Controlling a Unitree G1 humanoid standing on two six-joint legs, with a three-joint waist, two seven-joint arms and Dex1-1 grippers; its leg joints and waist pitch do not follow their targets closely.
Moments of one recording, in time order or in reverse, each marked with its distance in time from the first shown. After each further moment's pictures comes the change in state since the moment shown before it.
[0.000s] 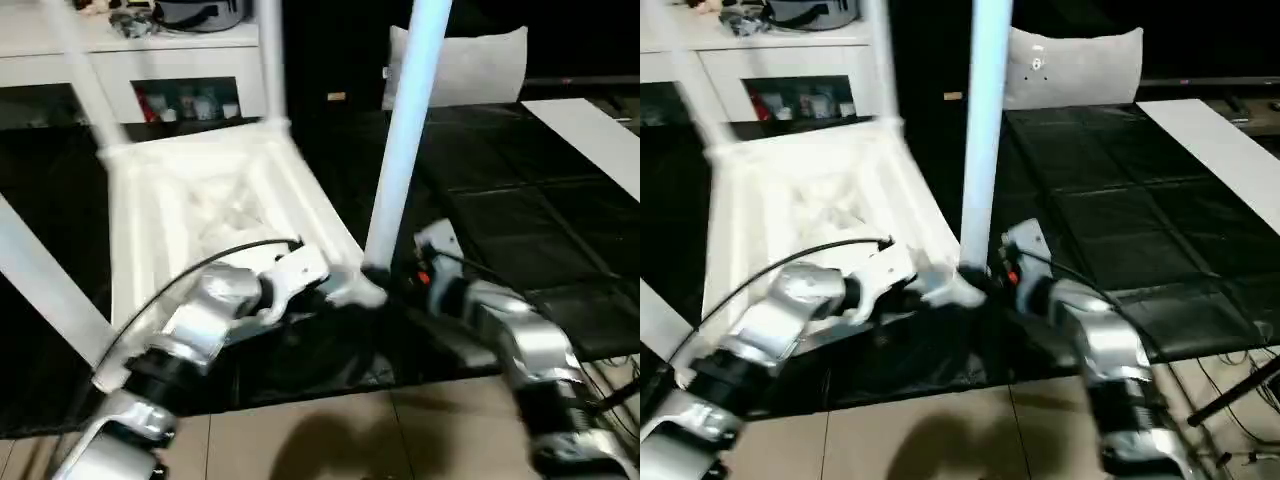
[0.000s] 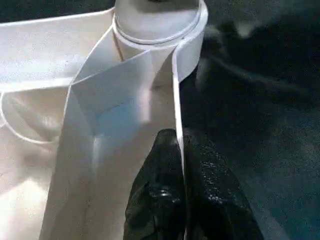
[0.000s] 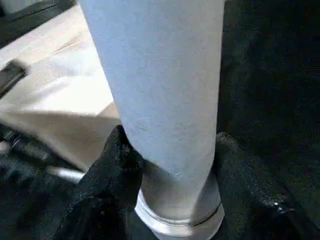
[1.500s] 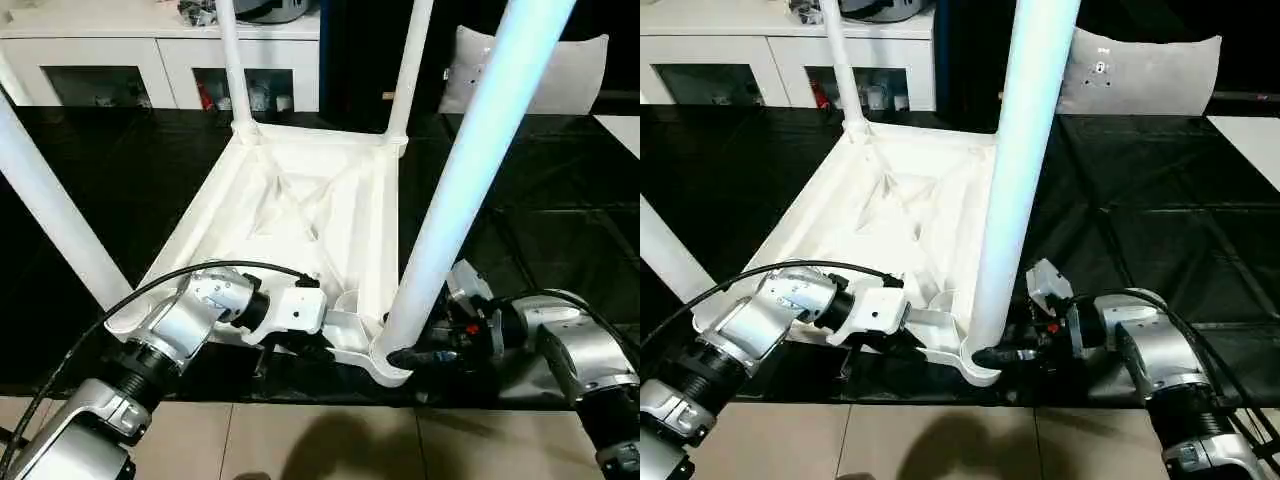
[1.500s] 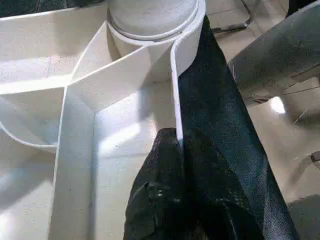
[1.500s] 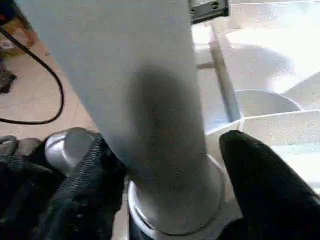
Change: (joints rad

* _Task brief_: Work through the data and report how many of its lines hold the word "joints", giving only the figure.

* _Finished task_: 2